» WHAT IS NEEDED
Look through the material below and return every line that contains "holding".

━━━━━━━━━━

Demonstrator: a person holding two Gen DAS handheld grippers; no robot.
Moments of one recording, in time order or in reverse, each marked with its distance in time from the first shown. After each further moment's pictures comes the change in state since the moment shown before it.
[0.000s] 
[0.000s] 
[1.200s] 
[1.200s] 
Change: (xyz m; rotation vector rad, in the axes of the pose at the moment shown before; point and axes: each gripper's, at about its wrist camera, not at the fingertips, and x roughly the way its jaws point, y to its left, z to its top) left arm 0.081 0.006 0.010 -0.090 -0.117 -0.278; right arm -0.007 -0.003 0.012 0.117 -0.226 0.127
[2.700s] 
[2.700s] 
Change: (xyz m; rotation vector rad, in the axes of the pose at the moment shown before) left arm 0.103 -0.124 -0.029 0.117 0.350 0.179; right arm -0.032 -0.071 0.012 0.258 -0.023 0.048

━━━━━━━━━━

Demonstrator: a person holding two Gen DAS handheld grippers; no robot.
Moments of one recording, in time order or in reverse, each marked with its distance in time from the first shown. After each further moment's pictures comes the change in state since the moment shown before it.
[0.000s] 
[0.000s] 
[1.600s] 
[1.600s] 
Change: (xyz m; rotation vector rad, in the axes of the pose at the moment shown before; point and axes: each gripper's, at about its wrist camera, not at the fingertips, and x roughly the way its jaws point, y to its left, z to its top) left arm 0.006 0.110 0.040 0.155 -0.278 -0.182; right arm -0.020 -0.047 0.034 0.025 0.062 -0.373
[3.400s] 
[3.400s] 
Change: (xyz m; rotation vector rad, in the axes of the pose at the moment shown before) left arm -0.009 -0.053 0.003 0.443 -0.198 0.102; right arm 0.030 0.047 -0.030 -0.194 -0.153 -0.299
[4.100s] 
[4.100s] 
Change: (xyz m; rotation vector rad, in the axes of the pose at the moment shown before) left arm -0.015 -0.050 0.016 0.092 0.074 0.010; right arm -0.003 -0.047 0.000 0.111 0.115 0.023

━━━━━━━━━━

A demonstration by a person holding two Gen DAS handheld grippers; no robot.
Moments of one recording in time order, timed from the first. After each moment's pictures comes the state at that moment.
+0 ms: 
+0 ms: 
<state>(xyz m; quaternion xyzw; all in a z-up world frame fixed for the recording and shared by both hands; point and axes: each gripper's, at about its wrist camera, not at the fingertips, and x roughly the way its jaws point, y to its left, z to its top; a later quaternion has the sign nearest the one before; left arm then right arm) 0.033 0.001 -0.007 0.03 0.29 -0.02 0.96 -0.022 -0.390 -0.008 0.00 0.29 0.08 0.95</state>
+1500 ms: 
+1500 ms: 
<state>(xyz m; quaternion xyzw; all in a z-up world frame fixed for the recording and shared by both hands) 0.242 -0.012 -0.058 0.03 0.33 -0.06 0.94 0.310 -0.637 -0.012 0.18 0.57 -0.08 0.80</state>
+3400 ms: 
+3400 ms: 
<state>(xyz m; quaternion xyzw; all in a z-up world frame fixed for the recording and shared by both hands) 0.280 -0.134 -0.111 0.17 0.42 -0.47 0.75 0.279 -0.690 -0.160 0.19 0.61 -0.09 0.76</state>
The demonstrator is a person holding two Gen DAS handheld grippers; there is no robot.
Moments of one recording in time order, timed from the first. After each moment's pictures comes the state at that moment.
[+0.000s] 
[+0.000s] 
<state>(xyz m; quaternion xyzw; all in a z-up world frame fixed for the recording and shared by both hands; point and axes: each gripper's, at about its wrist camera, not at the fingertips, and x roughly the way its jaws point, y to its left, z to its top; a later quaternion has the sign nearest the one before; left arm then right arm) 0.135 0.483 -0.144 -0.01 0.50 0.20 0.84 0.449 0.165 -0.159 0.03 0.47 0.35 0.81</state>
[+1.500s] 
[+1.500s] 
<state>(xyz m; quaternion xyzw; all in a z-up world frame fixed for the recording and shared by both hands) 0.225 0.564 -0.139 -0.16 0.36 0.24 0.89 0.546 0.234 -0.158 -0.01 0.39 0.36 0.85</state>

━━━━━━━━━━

» ANSWER FOR THE TASK
Demonstrator: a person holding two Gen DAS handheld grippers; no robot.
Demonstrator: a person holding two Gen DAS handheld grippers; no robot.
A demonstration by a person holding two Gen DAS handheld grippers; no robot.
The demonstrator is a person holding two Gen DAS handheld grippers; there is no robot.

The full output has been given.